Каждый день Достоевские ходят на почту, ждут писем, которые приходят к ним сюда до востребования. Мать Анны Григорьевны присылает письма нефранкированными, нужно доплачивать. Федор Михайлович выговаривает супруге. Теперь она старается под разными предлогами незаметно от мужа пораньше прийти на почту и взять письма от матери, пока он не видит.

При этом, когда из России приходят деньги «утопающему», всё проигрывается на рулетке. В октябре 1867 года Достоевский бросается в Саксон-ле-Бэн (Saxon les Bains) и возвращается без пальто, без обручального кольца. Снова отчаянные письма Каткову о присылке денег. Снова жена закладывает одно платье за другим. Каждый раз с получением переводов из России повторяется та же история. Достоевский ездит играть еще два раза – в ноябре 1867-го и в апреле 1868-го – с тем же результатом. В дневнике Анна Григорьевна умоляет мужа не ездить, в воспоминаниях, наоборот, сама подает ему идею: «Федор Михайлович сильно захандрил, и тогда, чтобы отвлечь его от печальных размышлений, – вспоминает преданная жена, – я подала ему мысль съездить в Saxon les Bains вновь “попытать счастья” на рулетке. <…> Федор Михайлович одобрил мою идею и в октябре-ноябре 1867 года съездил на несколько дней в Saxon. Как я и ожидала, от его игры на рулетке денежной выгоды не вышло, но получился другой благоприятный результат». Вернувшись в Женеву, Достоевский за три недели написал около шести печатных листов романа для публикации в «Русском вестнике».

Пример «Игрока», написанного после чудовищного проигрыша, не дает покоя.
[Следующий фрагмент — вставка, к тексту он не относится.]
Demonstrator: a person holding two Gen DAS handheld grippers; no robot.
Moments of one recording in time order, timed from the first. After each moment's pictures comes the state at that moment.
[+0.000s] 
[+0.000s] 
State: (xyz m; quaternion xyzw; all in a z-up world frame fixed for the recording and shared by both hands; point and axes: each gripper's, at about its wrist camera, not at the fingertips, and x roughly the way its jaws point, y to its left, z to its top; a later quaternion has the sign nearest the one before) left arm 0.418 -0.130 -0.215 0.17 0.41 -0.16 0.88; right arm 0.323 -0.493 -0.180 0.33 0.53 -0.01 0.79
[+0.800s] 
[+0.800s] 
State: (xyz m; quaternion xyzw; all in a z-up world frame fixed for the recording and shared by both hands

Без игры присылаемых денег вполне хватило бы на безбедное существование, но, видно, путь к вдохновению ищется через отчаяние. Исчезают издательские авансы, сроки отсылки рукописи не выдерживаются. Счет идет на дни, на часы. В ноябре закончена первая часть «Идиота», но – очередное падение в пропасть, и в письме Майкову писатель сообщает, что 4 декабря бросил всё и начал роман заново.
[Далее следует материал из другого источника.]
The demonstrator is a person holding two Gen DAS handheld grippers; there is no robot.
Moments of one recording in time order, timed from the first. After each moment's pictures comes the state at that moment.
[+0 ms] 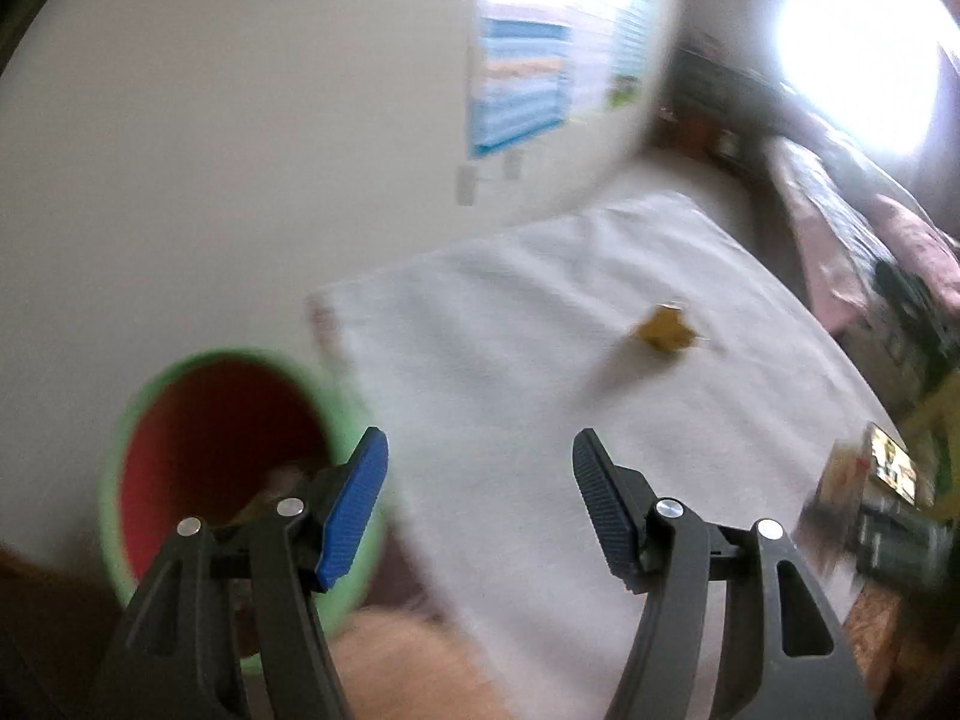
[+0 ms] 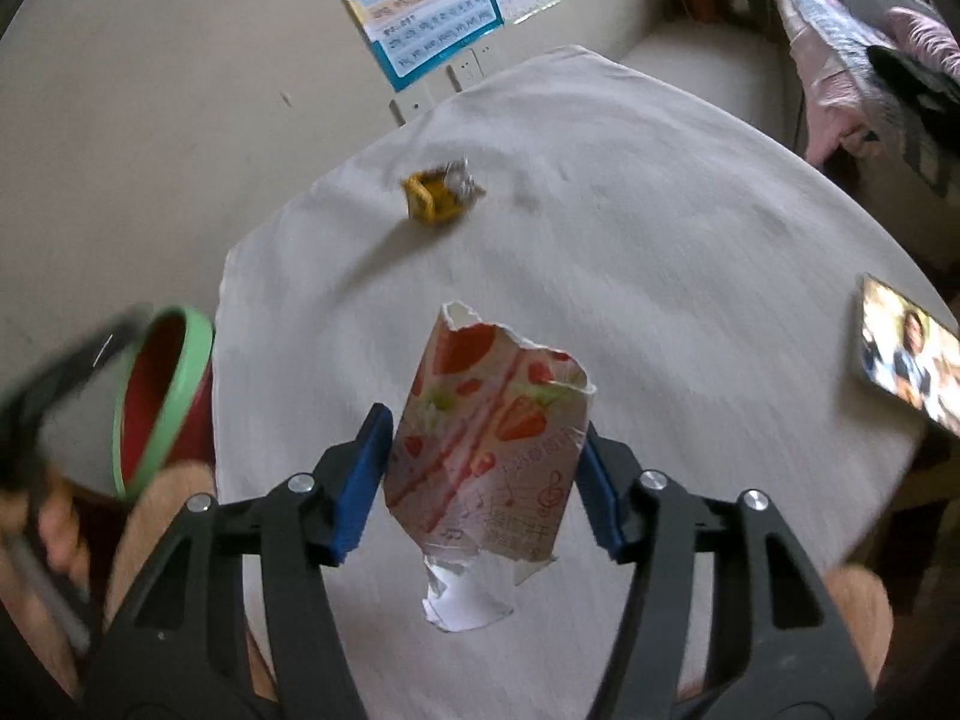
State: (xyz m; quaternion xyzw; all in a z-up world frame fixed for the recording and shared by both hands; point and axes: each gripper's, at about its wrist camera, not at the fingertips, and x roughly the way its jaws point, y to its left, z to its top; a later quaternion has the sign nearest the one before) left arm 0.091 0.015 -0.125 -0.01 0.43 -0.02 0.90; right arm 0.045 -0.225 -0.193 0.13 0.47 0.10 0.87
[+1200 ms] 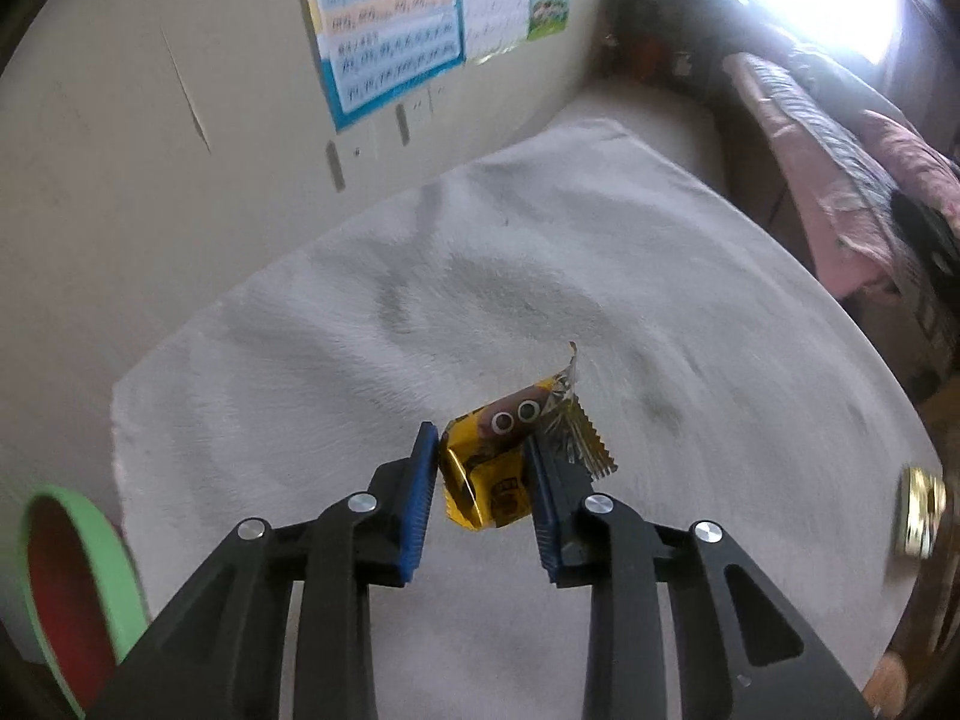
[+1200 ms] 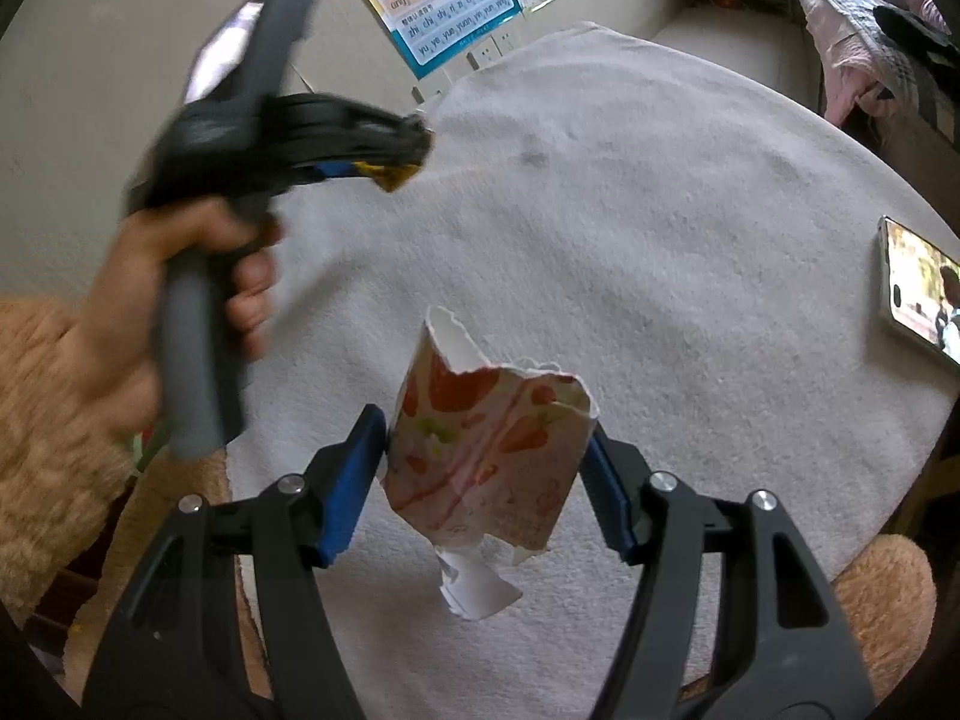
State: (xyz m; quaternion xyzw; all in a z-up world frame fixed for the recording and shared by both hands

Город, ставший декорацией этой драмы, делается ненавистным. Вызывает раздражение всё кругом без исключения. Достоевские практически ни с кем не общаются. «Знакомых в Женеве у нас не было почти никаких, – пишет в воспоминаниях Анна Григорьевна. – Федор Михайлович всегда был очень туг на заключение новых знакомств. Из прежних же он встретил в Женеве одного Н.П. Огарева, известного поэта, друга Герцена, у которого они когда-то и познакомились. Огарев часто заходил к нам, приносил книги и газеты и даже ссужал нас иногда десятью франками, которые мы при первых же деньгах возвращали ему. Федор Михайлович ценил многие стихотворения этого задушевного поэта, и мы оба были всегда рады его посещению».

В то же время в Женеве проживает Герцен, но ни один из них не ищет возобновления знакомства. Город невелик, встречи избежать невозможно. Они сталкиваются на улице. Достоевский – Майкову: «Никого-то не знаю здесь и рад тому. С нашими умниками противно и встретиться. О бедные, о ничтожные, о дрянь, распухшая от самолюбия, о говно! Противно! С Герценом случайно встретился на улице, десять минут проговорили враждебно-вежливым тоном с насмешками да и разошлись». Герцен отвечает взаимностью и пишет Огареву: «Роман Достоевского я частью читал в “Русском вестнике” – в нем много нелепого». Речь идет о «Преступлении и наказании».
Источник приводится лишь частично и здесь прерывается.